Project export fails with message "command exited with error code 15"
Update
This is docs-only - see comment.
Summary
Project Export worker fails with the error message
command exited with error code 15 and Unable to save [FILTERED] into [FILTERED]
The error is raised in this line when the module Gitlab::ImportExport::CommandLineUtil
is compressing the project exported files in a tarball and the tar
command returns with an exit code that is different from 0 (success).
CODE 15
In Linux, code 15 is the same as a SIGTERM, which is the exit code that a process returns when it is requested to terminate gracefully.
Usually, the SIGTERM is emitted by the operating system to the running processes before shutting down the server, warning the processes that they should stop what they are doing because they will be killed soon.
Project export problem
To use the tar
command to compress or decompress files, Import/Export uses Open3
, which creates a subprocess and makes the Ruby code wait for the execution of the subprocess and its exit code.
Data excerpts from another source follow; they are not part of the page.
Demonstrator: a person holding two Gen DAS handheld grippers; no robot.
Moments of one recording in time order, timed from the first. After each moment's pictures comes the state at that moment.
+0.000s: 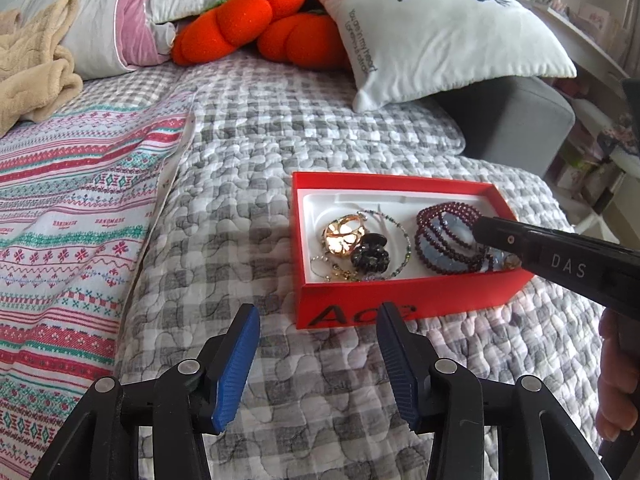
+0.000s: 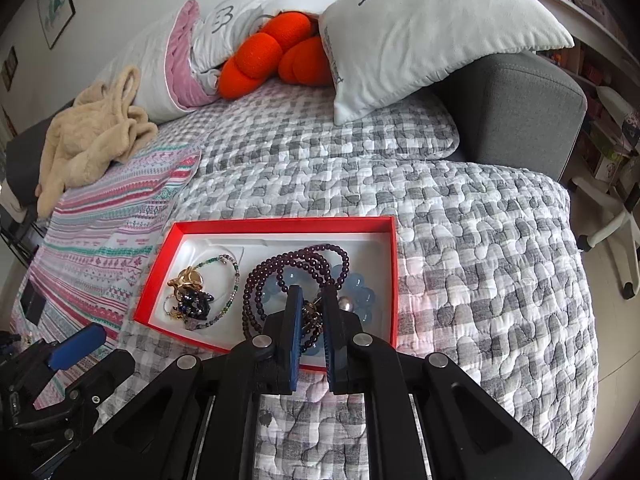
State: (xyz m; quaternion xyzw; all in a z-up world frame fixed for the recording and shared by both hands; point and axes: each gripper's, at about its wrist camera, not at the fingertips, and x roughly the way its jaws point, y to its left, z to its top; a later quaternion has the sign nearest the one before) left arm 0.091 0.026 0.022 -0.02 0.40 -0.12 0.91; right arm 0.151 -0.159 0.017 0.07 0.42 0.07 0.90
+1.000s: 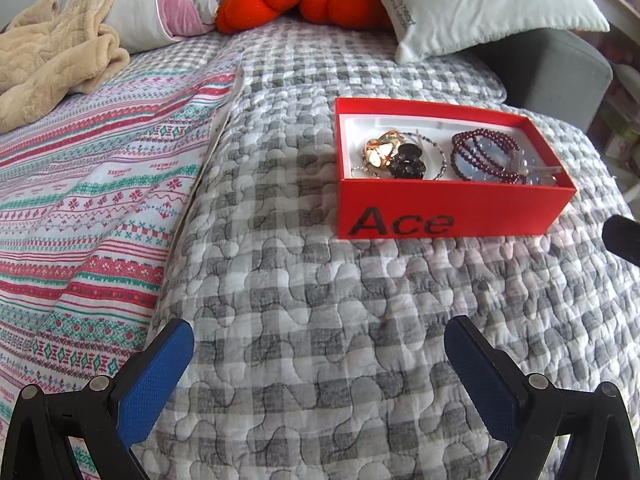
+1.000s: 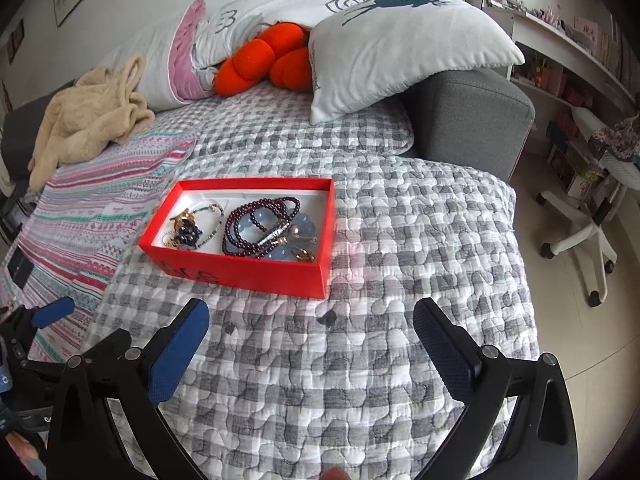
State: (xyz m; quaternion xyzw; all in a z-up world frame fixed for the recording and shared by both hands) left arm 0.050 0.024 0.007 0.03 0.44 -0.04 0.90; right arm 0.063 -0.182 0.037 0.00 0.41 0.03 0.91
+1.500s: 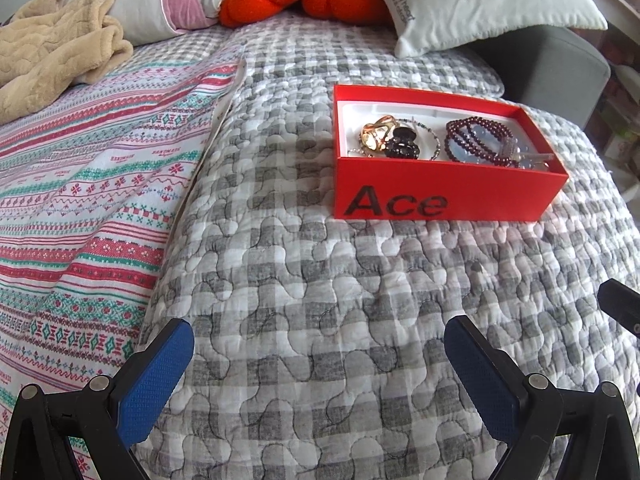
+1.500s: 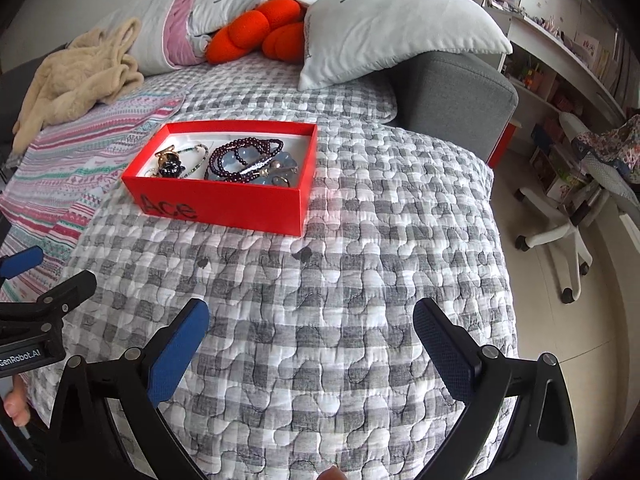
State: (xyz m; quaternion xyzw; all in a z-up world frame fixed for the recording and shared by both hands) left arm 0.038 0.022 0.006 0.02 0.45 -0.04 0.89; right arm 0.031 -0.182 0.015 -0.05 0.44 0.00 0.90
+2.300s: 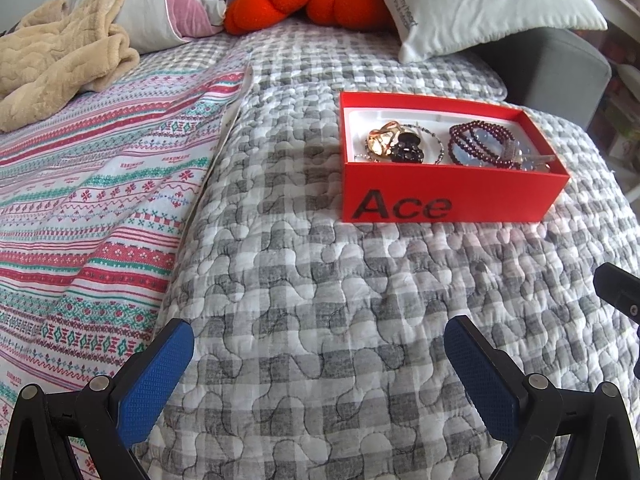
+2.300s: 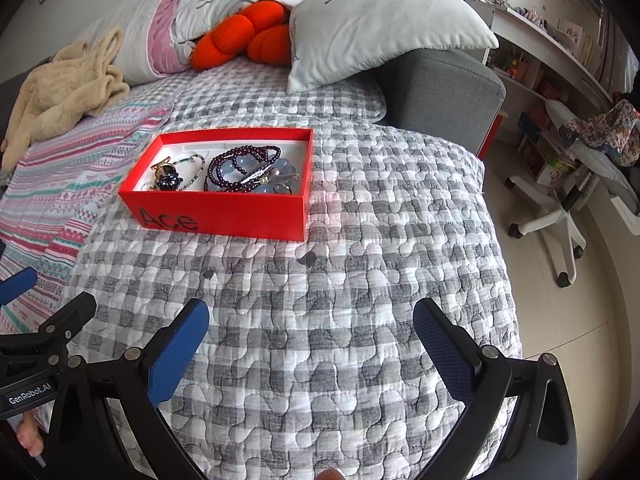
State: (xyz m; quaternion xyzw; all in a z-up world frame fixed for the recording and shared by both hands) left arm 0.033 0.026 0.010 0.03 0.44 -0.03 0.90; right arm 0.033 -0.173 0.020 -0.02 0.44 -0.02 0.90
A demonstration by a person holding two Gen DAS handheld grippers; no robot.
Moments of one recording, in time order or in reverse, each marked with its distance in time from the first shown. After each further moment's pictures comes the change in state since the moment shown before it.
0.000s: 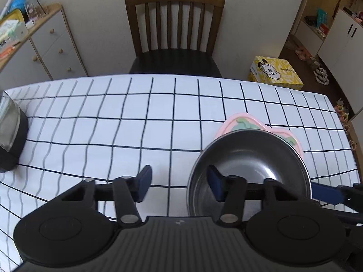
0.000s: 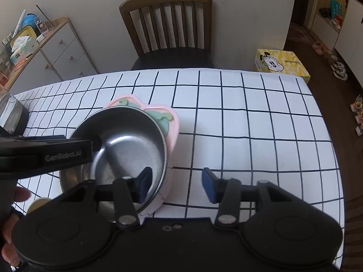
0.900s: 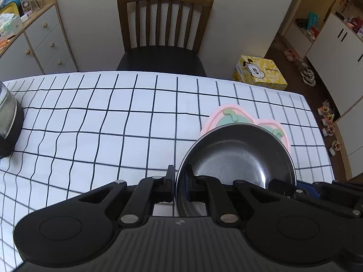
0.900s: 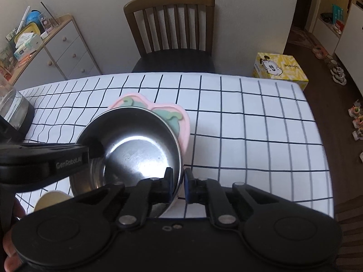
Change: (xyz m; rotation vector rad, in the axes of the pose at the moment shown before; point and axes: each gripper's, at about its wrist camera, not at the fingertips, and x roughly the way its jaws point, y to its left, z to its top) left arm -0.041 -0.016 -0.011 -0.022 0.015 -0.063; right arm -0.025 0.004 0.003 -0.032 0.000 -0.015
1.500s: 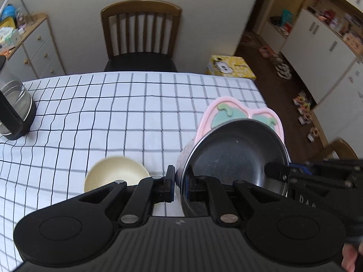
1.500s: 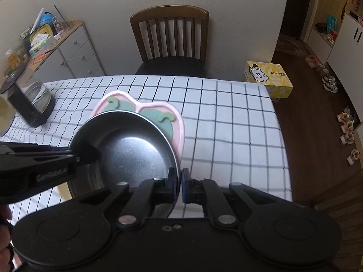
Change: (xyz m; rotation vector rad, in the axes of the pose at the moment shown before) left arm -0.126 -0.042 -0.072 0.085 -0.030 -0.081; right arm -0.115 -0.015 -0.051 -0.041 -0.032 -0.015
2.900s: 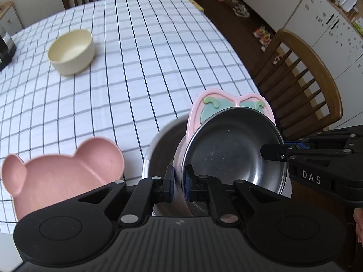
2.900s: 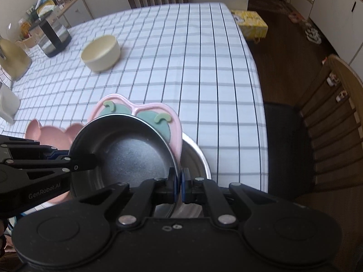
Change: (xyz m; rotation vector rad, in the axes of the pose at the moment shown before) left arm -0.085 -0.080 -0.247 0.185 0.209 -0.101; right arm -0.127 -0.011 -0.253 0.107 0.158 -0.002
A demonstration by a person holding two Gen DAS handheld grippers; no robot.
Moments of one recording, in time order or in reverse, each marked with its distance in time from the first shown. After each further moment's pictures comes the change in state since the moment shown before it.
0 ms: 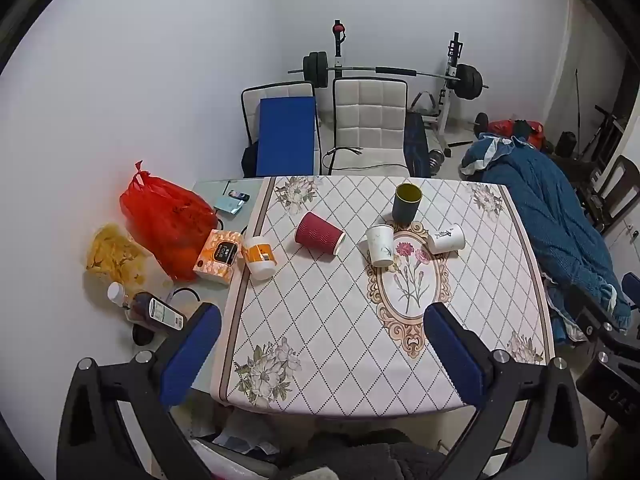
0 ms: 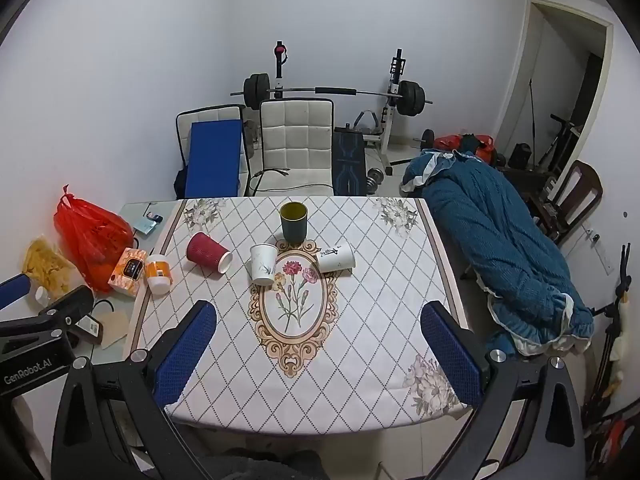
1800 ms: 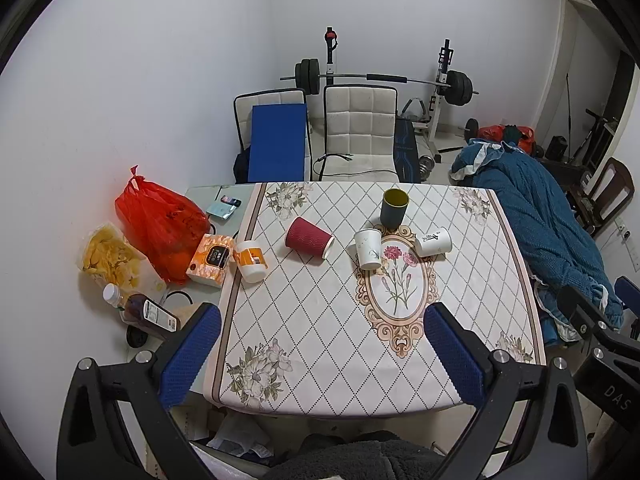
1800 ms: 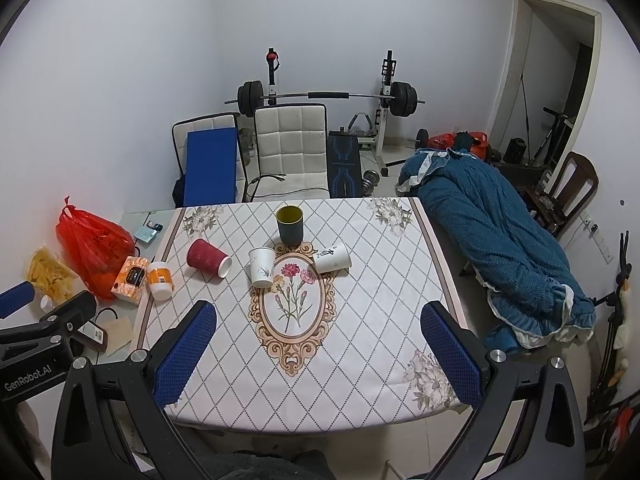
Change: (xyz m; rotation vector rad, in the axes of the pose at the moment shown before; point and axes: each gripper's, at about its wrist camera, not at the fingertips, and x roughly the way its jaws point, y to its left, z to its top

The problem is that if a SIGTERM is emitted during the execution of the tar
command, the command stops and returns an error 15 to the Ruby process, indicating that it was interrupted. However, when that happens, Import/Export marks the export process as failed and doesn't put the worker back in the Sidekiq queue. Therefore the project is never exported.
Note that the SIGTERM usually isn't a problem when it's emitted during other steps of the export process because, in this case, the worker is put back in the queued.
Steps to reproduce
- Request a project to be exported
- Keep monitoring the logs for the moment the project is being compressed
- Stop Sidekiq
- The error
command exited with error code 15, Unable to save [FILTERED] into [FILTERED]
will appear in theexporter.log
What is the expected correct behavior?
The project export worker should be retried when a code 15 is returned by the tar
command.
Relevant logs and/or screenshots
Note
This issue might affect other features using the same code to compress and decompress files.
Possible affected features:
- Group export
- Create project from a template
- GitLab Importer
Possible fixes
tar
exit code 15 should be handled properly.
In most cases, I believe we can retry the worker instead of marking it as failed
Refinement note
@rodrigo.tomonari investigated why retries on ProjectExportWorker
were disabled. In relevant Disable sidekiq retries for Project/Group Impor... (!35344 - merged) it was identified that retrying the worker wasn't helpful since, most of the time, the job would fail in all retries.
Assuming that this is still the case, we mark this issue as blocked by Parallelize ProjectExportWorker to improve its ... (&7940 - closed) epic related issues, as we believe the error will less occur after breaking down the ProjectExportWorker
into multiple workers.